**Task item**
For this listing, reproduce the line with "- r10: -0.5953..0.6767", the line with "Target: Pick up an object", and the lines between, exactly as they stand. Leave out pictures and all other lines.
Start of Information shown
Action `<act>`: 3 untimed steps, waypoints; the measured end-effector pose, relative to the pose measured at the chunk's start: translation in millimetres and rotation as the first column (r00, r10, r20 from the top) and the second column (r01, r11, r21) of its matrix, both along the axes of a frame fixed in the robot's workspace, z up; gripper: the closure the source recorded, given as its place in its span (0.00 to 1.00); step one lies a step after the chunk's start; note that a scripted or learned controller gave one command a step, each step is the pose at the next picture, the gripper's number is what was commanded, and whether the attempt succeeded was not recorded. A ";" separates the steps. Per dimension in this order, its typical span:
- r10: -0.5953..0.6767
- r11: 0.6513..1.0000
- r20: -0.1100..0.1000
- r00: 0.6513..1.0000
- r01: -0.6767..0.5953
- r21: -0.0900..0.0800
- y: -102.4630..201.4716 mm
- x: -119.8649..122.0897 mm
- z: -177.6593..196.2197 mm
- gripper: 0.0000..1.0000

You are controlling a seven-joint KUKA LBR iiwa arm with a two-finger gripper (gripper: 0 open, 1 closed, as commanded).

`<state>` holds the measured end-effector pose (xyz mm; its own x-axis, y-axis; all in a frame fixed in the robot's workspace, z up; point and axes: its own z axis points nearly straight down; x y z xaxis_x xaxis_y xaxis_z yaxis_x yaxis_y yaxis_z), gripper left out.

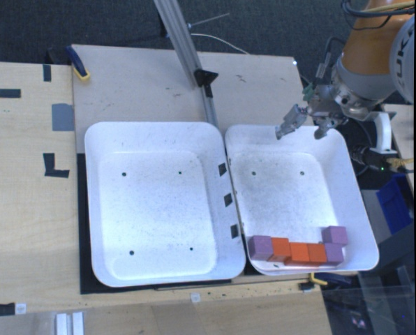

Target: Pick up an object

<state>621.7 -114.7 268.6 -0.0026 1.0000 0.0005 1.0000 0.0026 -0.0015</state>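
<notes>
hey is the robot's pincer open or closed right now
Open. The pincer, above the right bin's far rim, shows its two fingers spread apart with nothing between them.

2 white bins (154,135). Blocks in the right bin: approx 3 purple (262,246), 2 orange (300,252), 5 total. 1 arm w/ 1 gripper (303,129).

The arm (375,44) reaches in from the right, its claw (302,128) spread apart, gripping nothing.
</notes>
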 end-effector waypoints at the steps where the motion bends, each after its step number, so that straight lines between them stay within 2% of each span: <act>1: -0.005 1.000 -0.012 1.000 0.005 0.002 -1.9 -90.6 -74.1 0.00; 2: -0.006 1.000 -0.001 1.000 0.006 -0.004 -94.0 -58.5 -180.1 0.00; 3: -0.001 1.000 -0.005 1.000 0.001 0.003 -38.5 -108.6 -177.3 0.00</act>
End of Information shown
**Task solution**
- r10: -0.5953..0.6767
- r11: 0.6513..1.0000
- r20: -0.1100..0.1000
- r00: 0.6513..1.0000
- r01: -0.6767..0.5953
- r21: -0.0900..0.0800
- y: -102.4630..201.4716 mm
- x: -119.8649..122.0897 mm
- z: -177.6593..196.2197 mm
- gripper: 0.0000..1.0000

You are controlling a seven-joint KUKA LBR iiwa arm with a two-finger gripper (gripper: 0 open, 1 closed, as commanded).

`<state>` holds the measured end-effector pose (xyz mm; its own x-axis, y-axis; all in a frame fixed in the robot's workspace, z up; point and axes: its own z axis points nearly straight down; x y z xaxis_x xaxis_y xaxis_z yaxis_x yaxis_y yaxis_z), gripper left out.


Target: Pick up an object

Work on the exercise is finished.